Task directions
For the data below, say how many lines contain "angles". Only the number should be given.

Data shown

====

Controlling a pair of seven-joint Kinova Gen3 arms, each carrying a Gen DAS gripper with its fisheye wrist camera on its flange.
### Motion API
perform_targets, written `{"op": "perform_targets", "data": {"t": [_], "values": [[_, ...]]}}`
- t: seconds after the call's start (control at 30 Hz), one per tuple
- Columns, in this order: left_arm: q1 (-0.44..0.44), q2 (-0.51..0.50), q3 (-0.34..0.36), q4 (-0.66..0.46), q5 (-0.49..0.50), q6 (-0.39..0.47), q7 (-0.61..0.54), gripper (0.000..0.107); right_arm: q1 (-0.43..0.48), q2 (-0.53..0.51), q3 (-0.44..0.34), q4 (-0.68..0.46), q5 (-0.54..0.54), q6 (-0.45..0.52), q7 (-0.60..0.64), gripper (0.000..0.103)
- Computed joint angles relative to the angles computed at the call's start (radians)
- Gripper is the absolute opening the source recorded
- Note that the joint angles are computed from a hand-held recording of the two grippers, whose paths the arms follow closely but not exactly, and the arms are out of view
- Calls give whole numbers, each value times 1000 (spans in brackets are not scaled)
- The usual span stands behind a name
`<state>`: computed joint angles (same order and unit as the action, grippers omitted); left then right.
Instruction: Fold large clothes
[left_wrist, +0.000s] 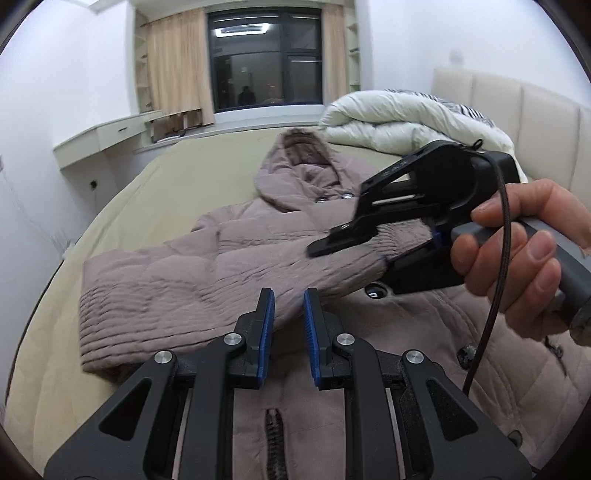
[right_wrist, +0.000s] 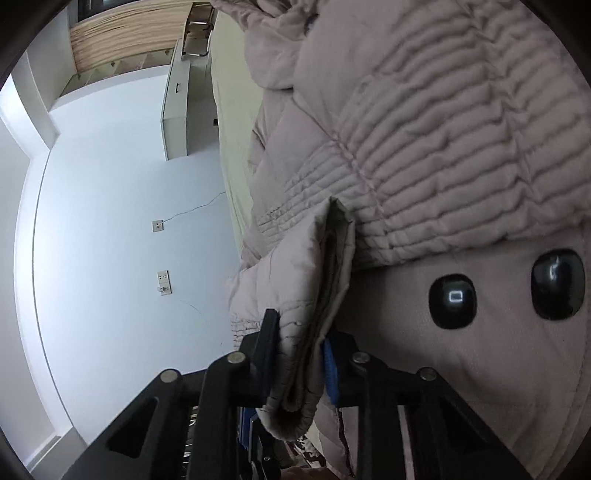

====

Exercise solution
3